Among the entries that follow, some lines contain the word "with". Show all of them.

Dataset records:
========================================================================

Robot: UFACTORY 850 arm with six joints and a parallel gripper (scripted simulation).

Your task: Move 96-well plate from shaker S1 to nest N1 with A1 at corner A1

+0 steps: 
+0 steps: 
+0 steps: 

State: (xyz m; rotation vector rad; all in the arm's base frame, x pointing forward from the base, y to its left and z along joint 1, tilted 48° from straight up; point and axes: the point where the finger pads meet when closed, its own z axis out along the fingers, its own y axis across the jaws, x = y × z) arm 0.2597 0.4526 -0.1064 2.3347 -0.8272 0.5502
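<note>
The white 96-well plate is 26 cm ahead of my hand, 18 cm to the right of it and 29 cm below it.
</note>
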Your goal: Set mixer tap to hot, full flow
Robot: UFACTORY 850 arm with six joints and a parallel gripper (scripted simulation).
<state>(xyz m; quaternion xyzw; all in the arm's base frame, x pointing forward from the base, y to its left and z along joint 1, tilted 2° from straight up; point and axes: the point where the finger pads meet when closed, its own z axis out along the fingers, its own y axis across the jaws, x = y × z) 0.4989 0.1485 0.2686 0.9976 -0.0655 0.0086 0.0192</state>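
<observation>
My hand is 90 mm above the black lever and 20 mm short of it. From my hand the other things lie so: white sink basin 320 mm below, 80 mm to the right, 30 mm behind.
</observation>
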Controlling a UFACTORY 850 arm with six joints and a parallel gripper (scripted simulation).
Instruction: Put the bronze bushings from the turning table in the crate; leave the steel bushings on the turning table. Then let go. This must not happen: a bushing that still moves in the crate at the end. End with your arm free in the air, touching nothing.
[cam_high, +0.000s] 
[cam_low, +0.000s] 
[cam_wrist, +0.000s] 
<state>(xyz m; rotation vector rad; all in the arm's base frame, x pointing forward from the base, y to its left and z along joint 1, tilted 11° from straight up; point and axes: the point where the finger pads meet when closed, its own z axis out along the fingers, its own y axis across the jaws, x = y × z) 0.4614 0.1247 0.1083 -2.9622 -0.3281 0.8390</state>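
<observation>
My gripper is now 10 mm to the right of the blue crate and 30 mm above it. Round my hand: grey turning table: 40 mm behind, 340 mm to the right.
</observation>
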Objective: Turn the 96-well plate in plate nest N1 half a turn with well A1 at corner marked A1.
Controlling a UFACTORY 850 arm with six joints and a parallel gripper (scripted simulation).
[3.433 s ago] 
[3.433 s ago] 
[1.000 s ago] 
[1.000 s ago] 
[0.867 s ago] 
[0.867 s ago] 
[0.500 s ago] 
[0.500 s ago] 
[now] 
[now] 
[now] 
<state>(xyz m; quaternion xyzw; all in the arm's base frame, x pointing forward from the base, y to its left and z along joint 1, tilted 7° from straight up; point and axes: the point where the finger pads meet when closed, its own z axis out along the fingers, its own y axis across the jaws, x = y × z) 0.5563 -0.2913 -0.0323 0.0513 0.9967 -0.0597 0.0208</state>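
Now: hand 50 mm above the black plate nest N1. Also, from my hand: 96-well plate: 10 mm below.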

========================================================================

● **Output of the exercise**:
Robot: UFACTORY 850 arm with six joints and a parallel gripper (scripted simulation).
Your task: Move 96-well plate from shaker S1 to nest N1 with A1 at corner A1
Robot: UFACTORY 850 arm with six joints and a parallel gripper (scripted simulation).
Controlling a UFACTORY 850 arm with six joints and a parallel gripper (scripted simulation).
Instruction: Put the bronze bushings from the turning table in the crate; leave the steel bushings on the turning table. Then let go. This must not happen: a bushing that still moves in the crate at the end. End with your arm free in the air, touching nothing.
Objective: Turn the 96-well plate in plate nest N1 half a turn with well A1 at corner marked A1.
Controlling a UFACTORY 850 arm with six joints and a parallel gripper (scripted simulation).

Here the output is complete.